Millennials get a bad rap. We’re seen as lazy, unmotivated, and underachieving compared to older generations and no one seems to want to acknowledge that the system is screwed. Unemployment is high, opportunities are low, and we’ve inherited a far different world than the one our parents and grandparents grew up in. No wonder so many of us are suffering from millennial burnout. If you are too, he’s how to stop the madness and get your life back.
Take a deep breath. This sounds simple and pointless but it can make all the difference. When you’re constantly hustling to make more money, achieve greater things, and live up to our generation’s high expectations, it can be incredibly overwhelming. Taking a step back from it all every once in a while to truly breathe and release all the tension you’re feeling can really help keep you sane.
Pick your battles. Sure, having it all sounds great in theory, but is it really even attainable? And if it is, will it be worth it if you’re so stressed and exhausted that you can’t even enjoy it? Probably not. Decide on a handful of goals that truly matter to you and focus on them. It doesn’t matter what your parents or your professors or anyone else are telling you that you need to do—choose the things you care about and develop tunnel vision to shut out the rest of the noise.
Learn how to say no. Turning down opportunities for the sake of your own mental, emotional, and physical health doesn’t make you rude, lazy, or a bad friend/employee—it makes you one smart cookie. Being able to say no to things that don’t fit into your life practically or just because you don’t want them there is a skill that will serve you well throughout your life.
Find a good therapist. If you have insurance that covers mental health services or you live near a therapist that works on a sliding scale payment model (you pay what you can afford based on how much money you earn), this is such a positive and important step to take. Having an impartial person to truly listen to how you feel and offer you unbiased feedback is a game-changer.

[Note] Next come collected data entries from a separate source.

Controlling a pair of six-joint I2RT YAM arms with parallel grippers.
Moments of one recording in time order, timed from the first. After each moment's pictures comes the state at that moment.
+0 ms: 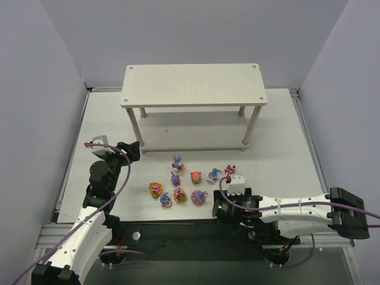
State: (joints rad) left arm -0.19 0.63 0.27 0.34 -0.10 -0.50; right arm 1.38 1.09 0.47 -0.69 0.67 1.19
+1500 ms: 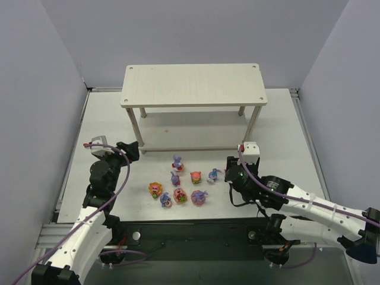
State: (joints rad) left arm -0.19 0.63 0.27 0.32 -0.13 -0.52; right arm 1.10 0.89 0.73 -0.69 0.88 0.75
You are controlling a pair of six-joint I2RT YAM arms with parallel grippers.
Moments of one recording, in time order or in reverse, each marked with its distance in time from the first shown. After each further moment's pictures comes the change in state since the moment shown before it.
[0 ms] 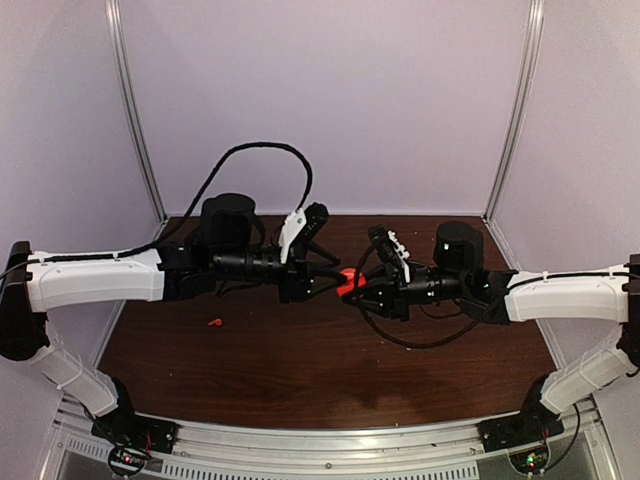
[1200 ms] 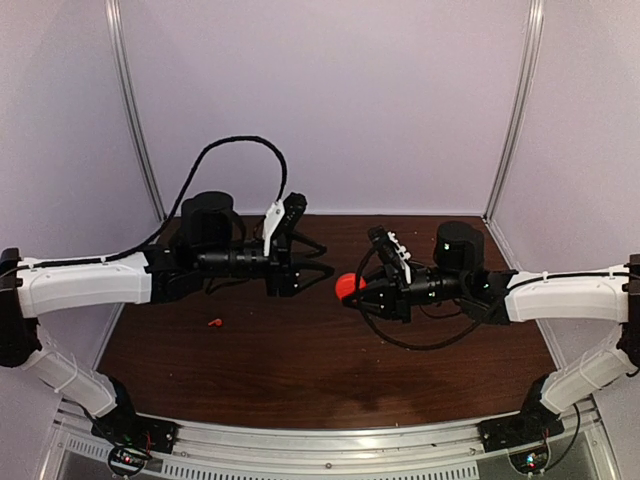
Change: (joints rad) left arm 0.049 -0.055 -0.068 0.093 0.042 -0.058; right arm 0.000 0.000 0.000 0.013 -0.043 0.004
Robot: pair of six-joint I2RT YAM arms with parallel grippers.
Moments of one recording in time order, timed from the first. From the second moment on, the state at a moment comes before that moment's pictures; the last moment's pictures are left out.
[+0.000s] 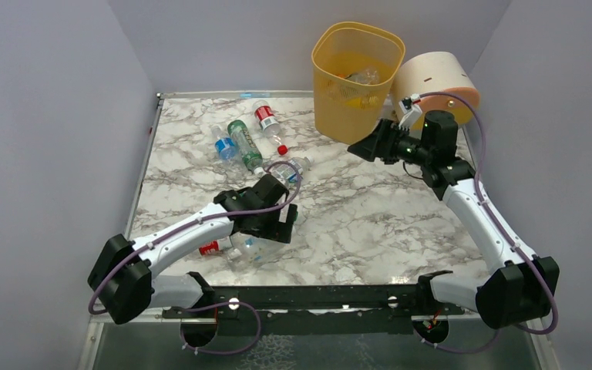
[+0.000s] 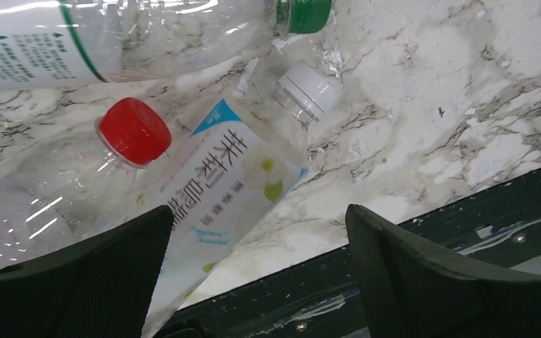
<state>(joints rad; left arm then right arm) -0.77 1.22 0.84 -0.74 0.02 -0.53 0.21 1.21 1.04 -0.18 -0.61 0.51</state>
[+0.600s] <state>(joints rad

Regularly remind yourself of your accomplishments. It’s easy to get bogged down by all the things you haven’t yet achieved but we don’t often take the time to remember and acknowledge all the things we have. Make a list, mental or physical, of all the things you’re proud of yourself for. You might be surprised at just how much you’ve done.

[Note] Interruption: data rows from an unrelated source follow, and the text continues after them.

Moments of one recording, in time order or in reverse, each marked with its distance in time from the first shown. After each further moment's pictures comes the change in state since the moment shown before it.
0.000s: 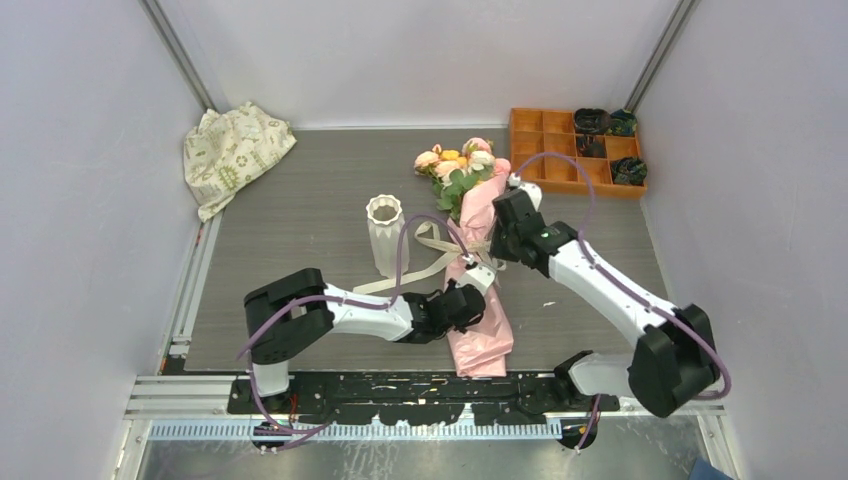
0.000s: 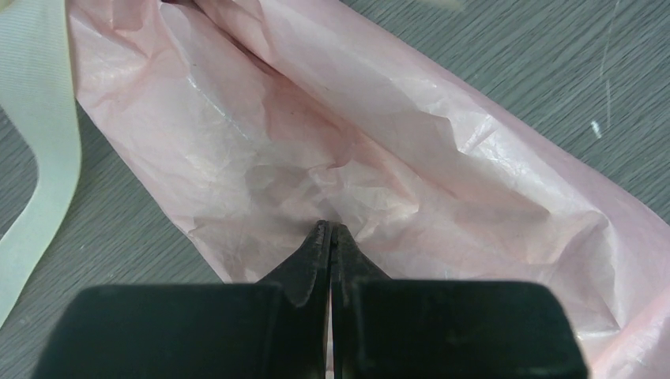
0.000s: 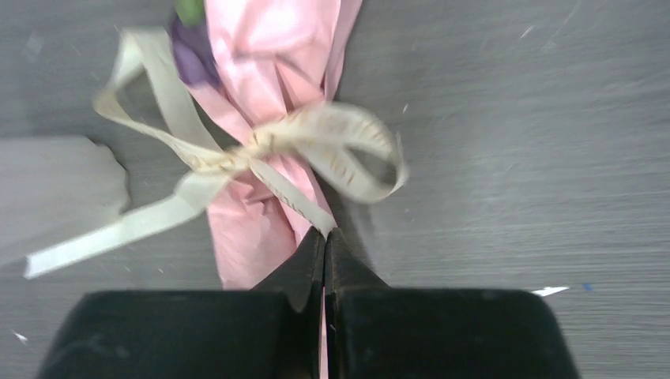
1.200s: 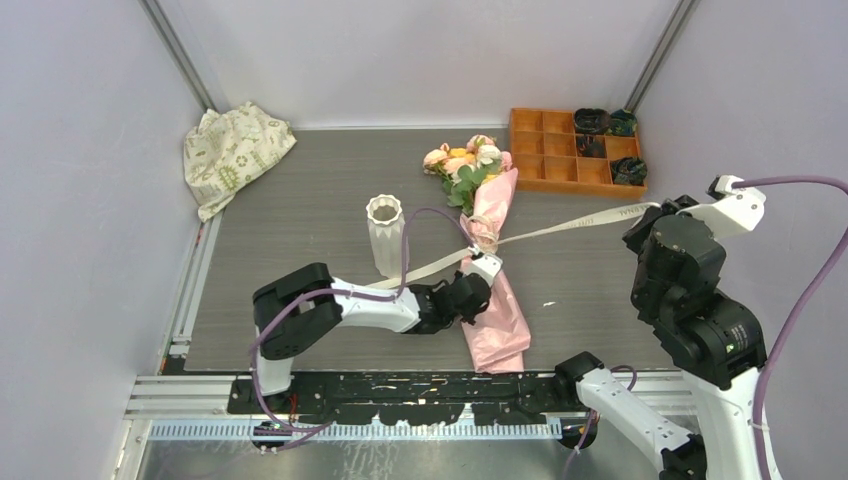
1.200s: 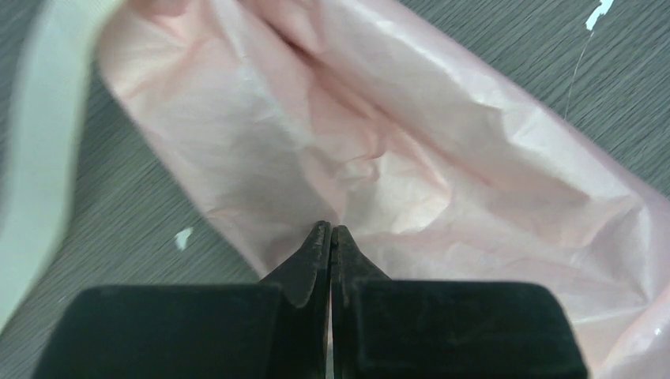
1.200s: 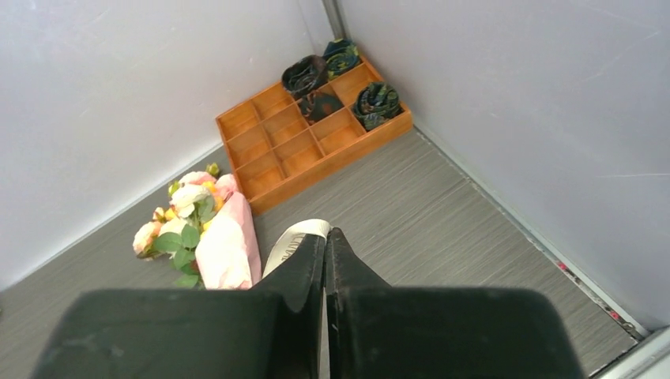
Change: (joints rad) left arm 0.043 0.078 0.087 0.051 0.063 -0.004; right arm -0.089 -0.567 0.542 -0.459 0.655 -0.081
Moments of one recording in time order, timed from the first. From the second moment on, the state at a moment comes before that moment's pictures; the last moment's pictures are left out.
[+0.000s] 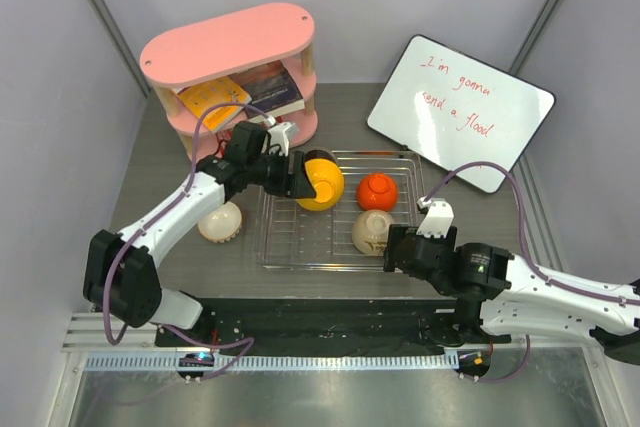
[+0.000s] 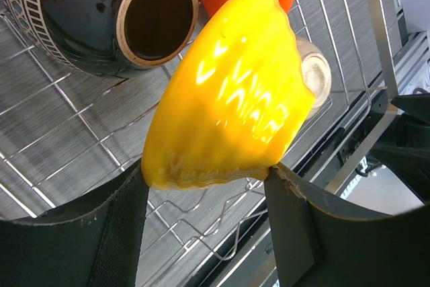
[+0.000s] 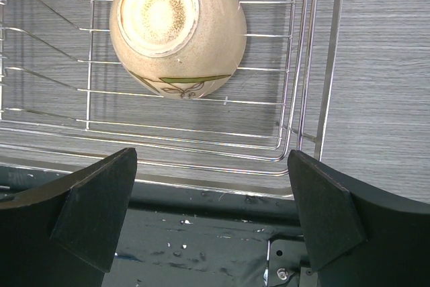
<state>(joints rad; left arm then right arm) -0.47 1.43 1.09 -0.43 0.50 -0.32 1.22 0.79 0.73 -1.00 0.67 1.08</state>
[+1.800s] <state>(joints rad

Be realistic. It’d be great to hop straight into a high-powered job in your chosen career field and be making buku bucks by the end of the year but it’s not likely to happen that way. Slow and steady really does win the race. Believe that if you keep your head down and work hard for what you want, you’ll get there eventually. Expecting to jump straight to the top of the ladder is not only unrealistic, but it’ll also leave you disappointed when it doesn’t happen.

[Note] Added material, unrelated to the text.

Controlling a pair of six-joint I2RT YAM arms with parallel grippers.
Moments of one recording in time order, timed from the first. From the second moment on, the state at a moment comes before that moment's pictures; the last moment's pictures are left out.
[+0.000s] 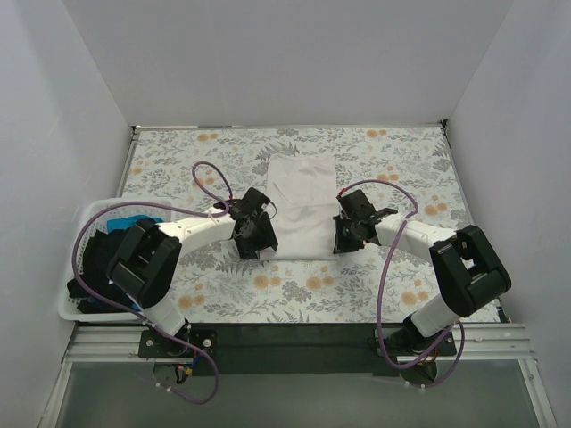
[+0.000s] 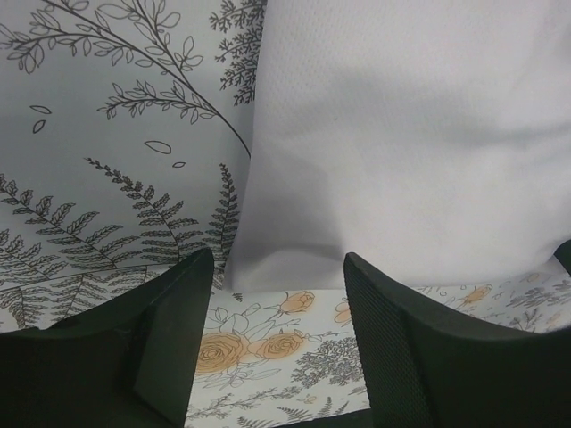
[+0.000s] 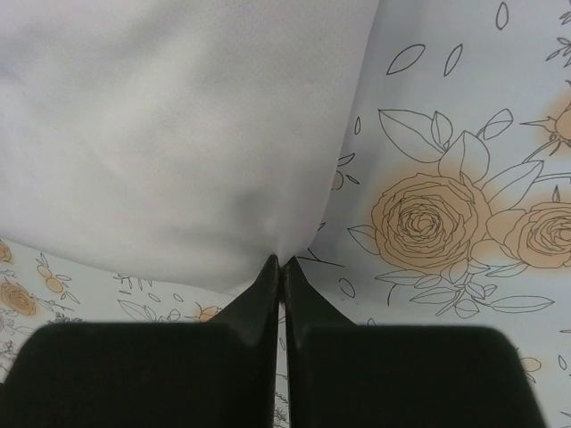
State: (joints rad) left arm -0.63 1.66 0.97 -0.51 0.00 -0.93; right arm 0.56 1.55 0.81 -0.36 -0.09 0.47
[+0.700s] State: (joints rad) left arm -0.68 1.67 1.00 -0.65 -0.02 -0.89; right arm 0.56 1.54 0.84 -0.50 -0.20 0.33
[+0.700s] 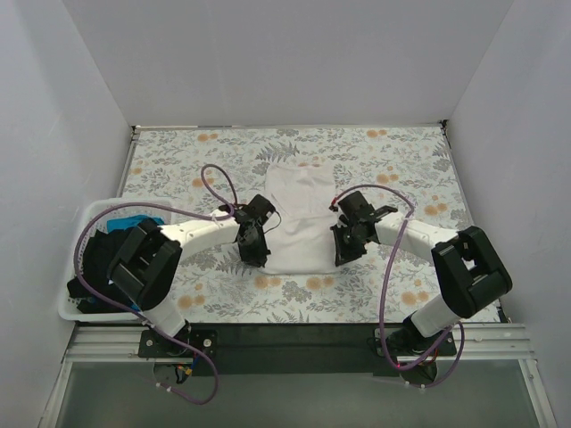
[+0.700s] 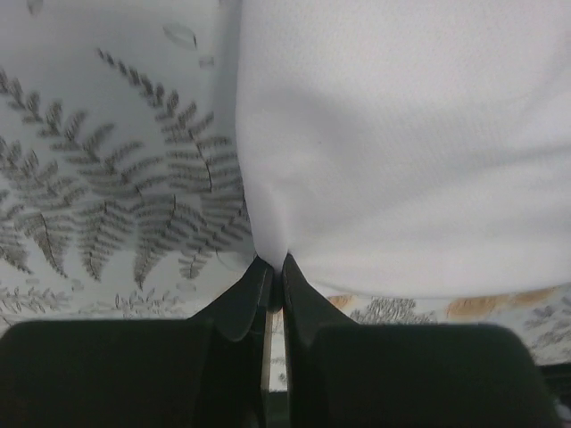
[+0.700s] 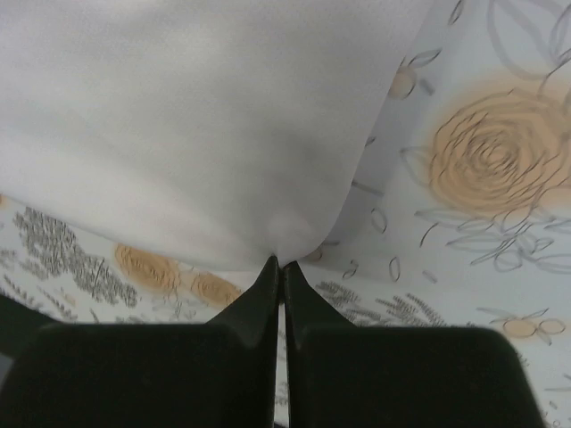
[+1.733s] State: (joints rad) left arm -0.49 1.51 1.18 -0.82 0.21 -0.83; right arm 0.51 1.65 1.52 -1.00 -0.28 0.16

Take some time to disconnect every now and then. This goes along with the whole “take a deep breath” thing above. We’re the generation of immediate gratification. We’re constantly scrolling down our phones or laptops and digesting information at a crazy speed. Is there any wonder we feel like we’re going crazy sometimes? Stop every once in a while. Whether it’s to go for a run (without your phone) or even to take a power nap, sometimes you just need to shut your brain down for a while. You’ll be thankful you did.